Interactive Sessions (JupyterLab)
In addition to batch processing, the cluster also supports interactive sessions. These allow you to work directly on a compute node, which is essential for tasks like:
- Developing and debugging code
- Running Jupyter notebooks
- Performing tasks that require real-time feedback
- Testing configurations before submitting batch jobs
Starting an Interactive Session
Use the interactive QoS tier for development work. This tier has the highest scheduling priority and will preempt lower-priority jobs to get you on a node quickly.
Two-Step Method (salloc + srun)
# Step 1: Allocate resources
salloc --partition=general --qos=interactive --gres=gpu:1 --time=04:00:00
# Step 2: Start a shell on the allocated node
srun --pty bash -l
One-Liner (srun)
srun --partition=general --qos=interactive --gres=gpu:1 --time=02:00:00 --pty bash -l
Requesting Specific Hardware
# Request a specific GPU type
salloc --partition=general --qos=interactive --gres=gpu:1 --time=04:00:00 --constraint=h200
# Request multiple GPUs (e.g., for testing sharding)
salloc --partition=general --qos=interactive --gres=gpu:4 --time=04:00:00
# Request more memory
salloc --partition=general --qos=interactive --gres=gpu:1 --time=04:00:00 --mem=64G
Using Your Lab Partition
If you have access to a lab partition, you can use the interactive QoS there as well:
salloc --partition=veitch --qos=interactive --gres=gpu:1 --time=04:00:00
Interactive Tier Limits
The interactive tier is intentionally constrained to keep it responsive for everyone:
| Limit | Value | Reason |
|---|---|---|
| Max sessions per user | 1 | Prevents agent-driven resubmission loops |
| Max wall time | 4 hours | Long enough for real dev work, short enough to prevent hoarding |
| Fairshare cost | 8x | Premium pricing discourages using interactive for batch work |
There is no hard GPU cap on interactive sessions. You can request as many GPUs as the partition allows (e.g., 8 GPUs on an 8-GPU node). However, the 8x fairshare cost applies to the entire allocation — a 4-hour session with 8 GPUs costs the same fairshare as 256 GPU-hours on the general tier. Use large interactive allocations only when genuinely necessary (e.g., testing sharding strategies).
If you need longer wall time or multiple concurrent jobs, use the general tier. If you need a shorter guaranteed (non-preemptable) job, use protected.

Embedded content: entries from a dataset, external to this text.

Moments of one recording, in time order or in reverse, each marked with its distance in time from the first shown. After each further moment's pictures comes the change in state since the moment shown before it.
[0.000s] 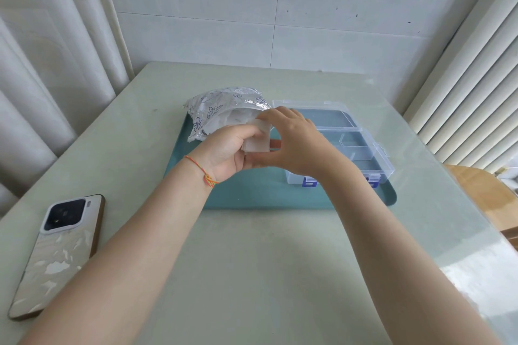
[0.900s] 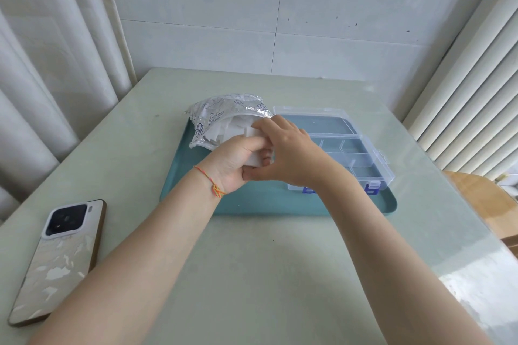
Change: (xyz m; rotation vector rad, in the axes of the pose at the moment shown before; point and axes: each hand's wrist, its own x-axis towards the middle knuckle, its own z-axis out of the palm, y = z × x) left_hand 0.001 -0.008 0.011 -0.003 0.044 0.014; right_hand -0.002 -0.012 0.002 -0.013 -0.064 -0.012
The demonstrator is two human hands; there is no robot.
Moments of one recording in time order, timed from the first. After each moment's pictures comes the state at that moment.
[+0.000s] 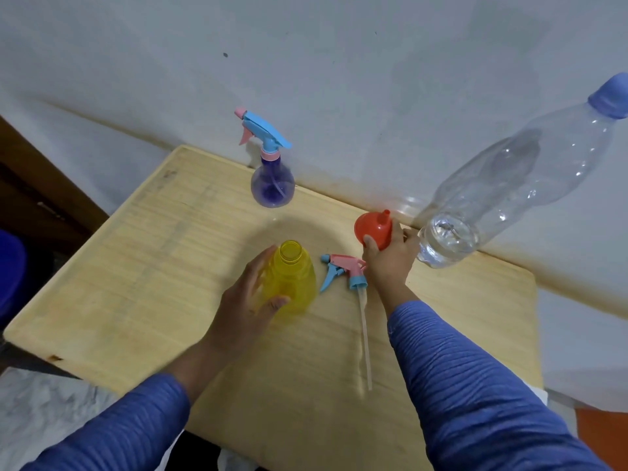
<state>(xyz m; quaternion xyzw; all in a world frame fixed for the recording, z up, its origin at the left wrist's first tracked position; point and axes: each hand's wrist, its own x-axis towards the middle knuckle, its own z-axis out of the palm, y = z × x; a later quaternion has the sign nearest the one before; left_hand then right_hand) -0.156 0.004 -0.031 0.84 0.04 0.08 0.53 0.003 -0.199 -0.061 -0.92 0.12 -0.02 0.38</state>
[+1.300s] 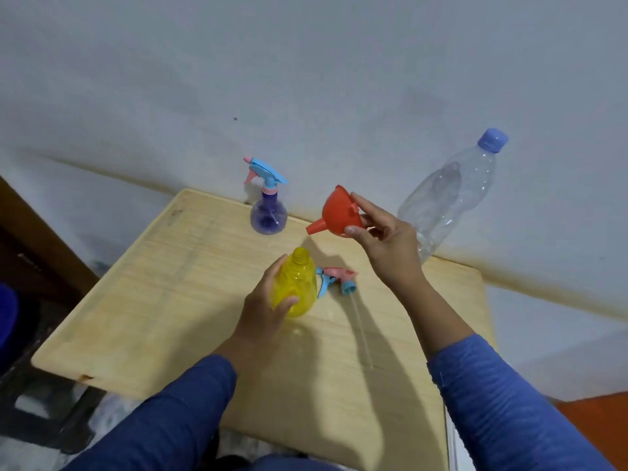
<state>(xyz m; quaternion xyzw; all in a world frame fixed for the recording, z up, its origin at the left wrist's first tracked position) -0.163 0.001 -0.014 0.82 0.02 0.09 0.56 -0.091 -0.182 0.106 -0.81 -0.16 -0.09 0.56</state>
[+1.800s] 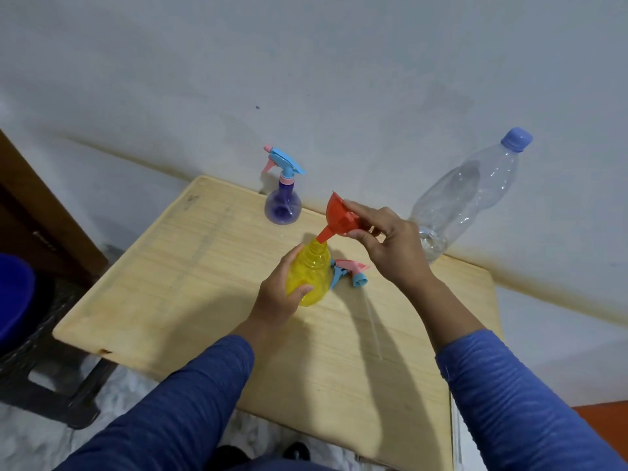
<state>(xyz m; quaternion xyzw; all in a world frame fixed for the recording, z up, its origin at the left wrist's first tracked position) -0.163 0.005 -0.019 0.81 0.02 0.06 0.58 -0.100 -0.171 0.104 -0.87 -0.27 -0.13 0.38</state>
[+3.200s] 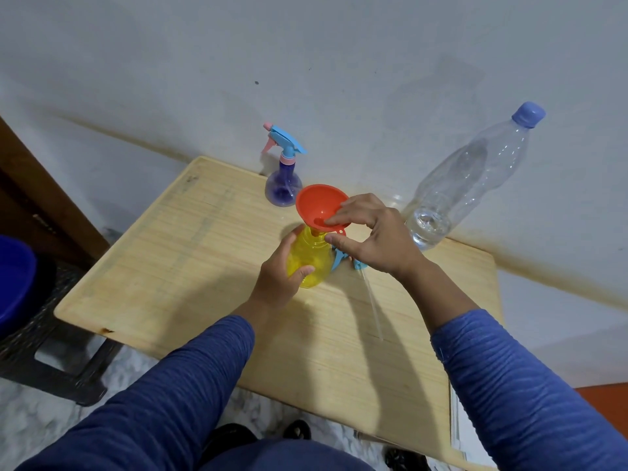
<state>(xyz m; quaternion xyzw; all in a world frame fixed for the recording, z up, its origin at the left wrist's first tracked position) -0.163 0.004 -0.022 0.81 0.03 0.06 0.58 -0.110 -0.159 0.098 -0.87 -0.34 -0.08 0.36</state>
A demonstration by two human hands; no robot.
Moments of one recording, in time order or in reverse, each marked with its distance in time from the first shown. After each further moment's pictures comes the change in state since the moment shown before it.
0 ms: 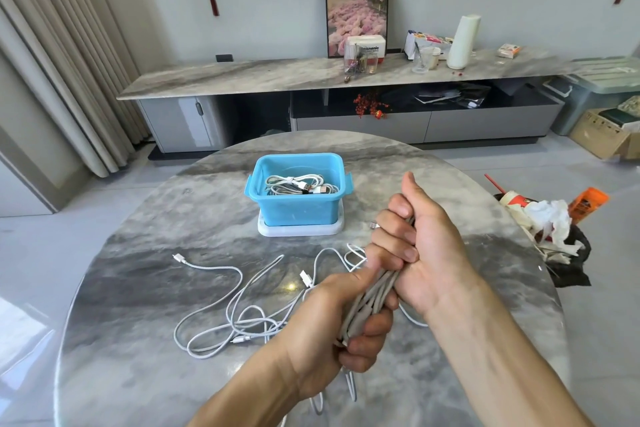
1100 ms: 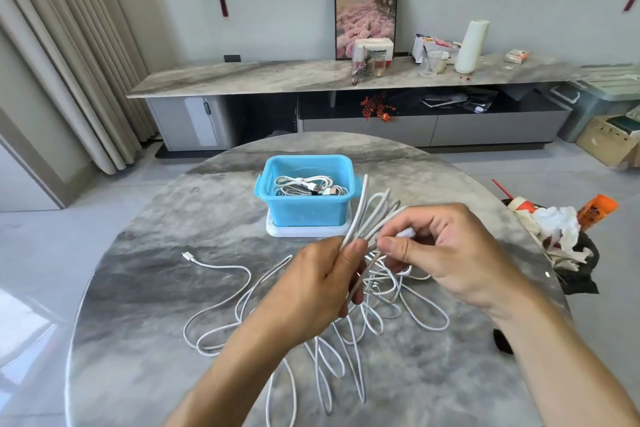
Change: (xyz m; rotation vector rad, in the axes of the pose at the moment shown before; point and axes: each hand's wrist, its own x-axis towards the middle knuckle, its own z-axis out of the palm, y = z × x) left_hand 0.001 0.026 -0.028 0.946 0.343 0.425; right_hand -0.008 -0.019 -0.029 -1.040 -0.305 -0.401
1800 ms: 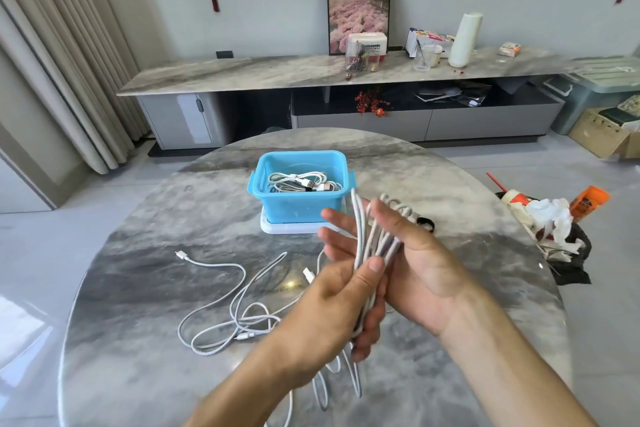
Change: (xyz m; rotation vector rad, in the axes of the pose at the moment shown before) left_hand -0.014 0.001 0.028 -0.730 -0.199 -0.160; right_hand 0.002 0.002 0.039 0.928 -0.065 0.374
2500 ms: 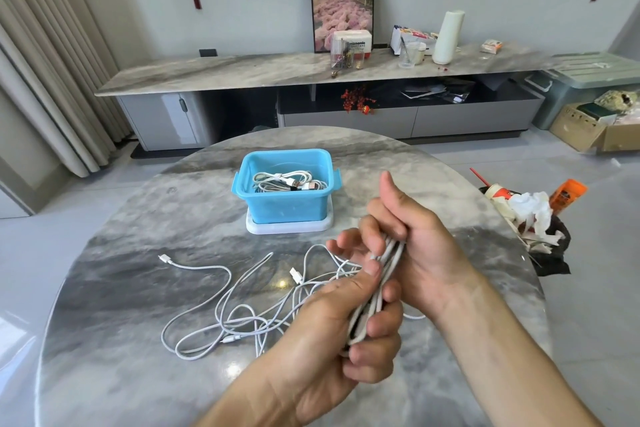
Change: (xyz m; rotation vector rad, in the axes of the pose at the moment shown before) left_hand -0.008 0.002 0.023 -0.593 -0.197 -0.266; right_hand -0.006 -0.015 -0.004 0.013 -0.005 -0.041
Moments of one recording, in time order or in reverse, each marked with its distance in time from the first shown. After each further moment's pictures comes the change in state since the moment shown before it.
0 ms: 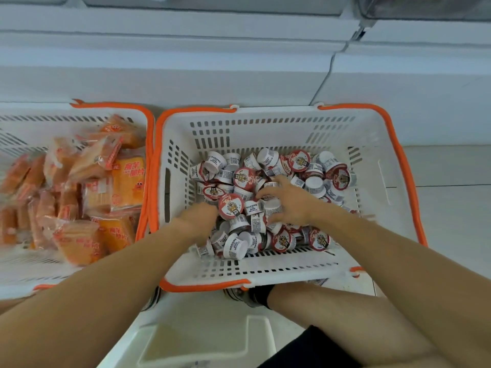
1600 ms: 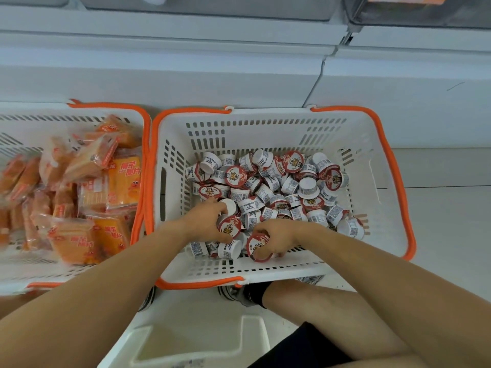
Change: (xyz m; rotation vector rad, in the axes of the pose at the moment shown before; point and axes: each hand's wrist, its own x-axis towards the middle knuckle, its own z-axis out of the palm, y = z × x) left_hand -0.002 0.011 -0.001 -0.364 0.073 0.101; right_hand -0.021 -0.031 0.034 0.233 -0.414 0.124
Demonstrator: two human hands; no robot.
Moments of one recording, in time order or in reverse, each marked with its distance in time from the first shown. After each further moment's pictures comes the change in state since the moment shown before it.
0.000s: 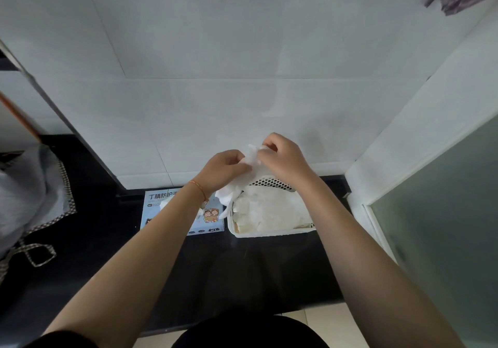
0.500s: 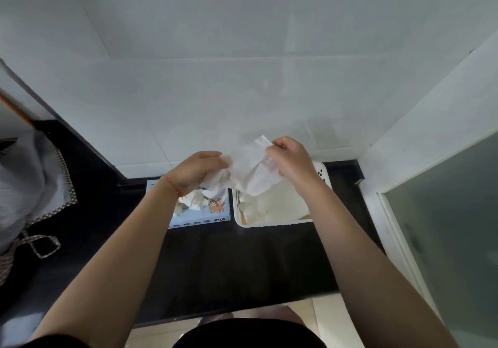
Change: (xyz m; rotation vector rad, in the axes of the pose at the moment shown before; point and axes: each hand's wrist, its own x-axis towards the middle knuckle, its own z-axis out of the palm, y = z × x) left_hand 0.003 -0.048 -0.048 -0.220 -0.148 -0.210; right_hand 0.009 0.029 0.027 0.263 0.002 0.264
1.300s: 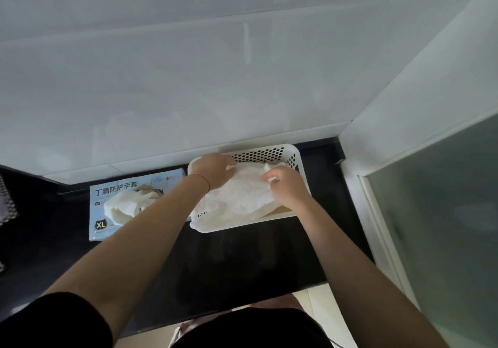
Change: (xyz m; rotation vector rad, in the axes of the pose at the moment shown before) left_hand 0.141 -0.055 0.099 1.228 0.031 -0.042; right_hand 0.057 0.161 -0.052 -0.428 -0.138 0.103
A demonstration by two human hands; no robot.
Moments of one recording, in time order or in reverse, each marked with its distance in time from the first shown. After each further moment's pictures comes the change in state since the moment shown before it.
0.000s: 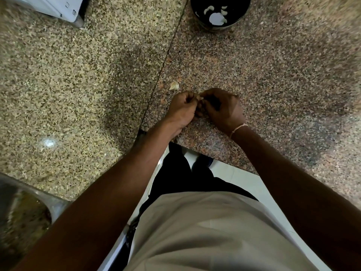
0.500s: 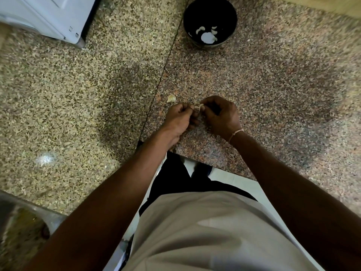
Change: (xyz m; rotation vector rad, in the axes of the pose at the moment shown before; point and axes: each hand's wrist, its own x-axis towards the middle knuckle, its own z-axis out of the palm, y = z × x) left_hand -0.002 0.004 -0.003 -0.134 -0.017 -0.053; right_hand 0.004 0.005 0.001 0.148 0.075 0.170
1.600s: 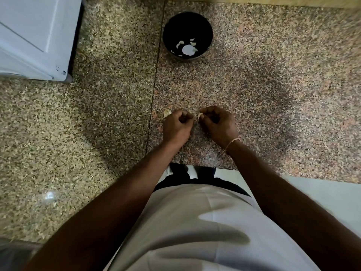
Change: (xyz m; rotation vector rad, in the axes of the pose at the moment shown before) left_hand 0.007 0.014 -0.008 0.550 0.070 0.297; right_hand -0.021 -0.026 0.011 0.239 0.187 0.354
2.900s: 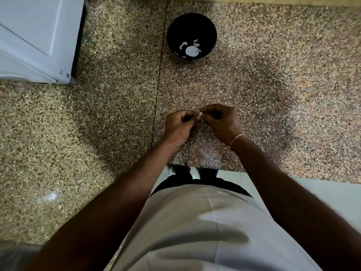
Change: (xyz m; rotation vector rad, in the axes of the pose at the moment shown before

DenyOnLimit: If you try to submit a second interactive session while one is already running, the request will be immediately rejected with a clear error message. It will not queue silently.
Best Practices
- Don’t rely on SSH disconnect alone. A dropped SSH connection does not always release
salloccleanly. If you have to disconnect ungracefully, follow up withscancel <jobid>from a login node to confirm the allocation is freed. - Test preemption-handling code on
generalfirst. Before relying on a wrapper script overnight, simulate preemption withscancel --signal=USR1 --batch <jobid>against a shortgeneraljob and confirm a checkpoint appears and the job exits with code 99. See Handling Preemption in the batch jobs guide.
Running JupyterLab
To run JupyterLab on a compute node:
Step 1: Start an interactive session
salloc --partition=general --qos=interactive --gres=gpu:1 --time=04:00:00
Step 2: Note the allocated node name
echo $SLURM_NODELIST
# Output: e.g., g003
Step 3: Start JupyterLab on the compute node
srun jupyter lab --no-browser --port=8888 --ip=0.0.0.0
Step 4: Create an SSH tunnel from your local machine
Open a new terminal on your local machine:
ssh -N -L 8888:g003:8888 <your-cnetid>@login.ds.uchicago.edu
Replace g003 with the actual node name from Step 2.
Step 5: Open JupyterLab
Open your browser and navigate to http://localhost:8888. Use the token displayed in the terminal output from Step 3.
When to Use Interactive vs. Batch
| Scenario | Use |
|---|---|
| Writing and debugging code | interactive |
| Running a Jupyter notebook | interactive |
| Testing a new configuration | interactive |
| Training a model | general (batch) or protected (if short and must not be interrupted) |
| Hyperparameter sweep | general (batch, with job array) |
| Overnight experiment | general (batch) |
| Learning / first experiments | protected (guaranteed completion, no preemption) |
Rule of thumb: If you’re actively sitting at a terminal and need immediate feedback, use interactive. If you can submit it and walk away, use general. If you’re learning the cluster or need a short job guaranteed to finish, use protected.
See the Submitting Batch Jobs guide for batch-job examples and preemption handling.
Ending Your Session
When you’re done, simply type exit to release the resources:
exit
This frees the GPUs and CPUs for other users. Please do not leave interactive sessions running idle — the 8x fairshare cost accrues the entire time, and the resources are unavailable to others.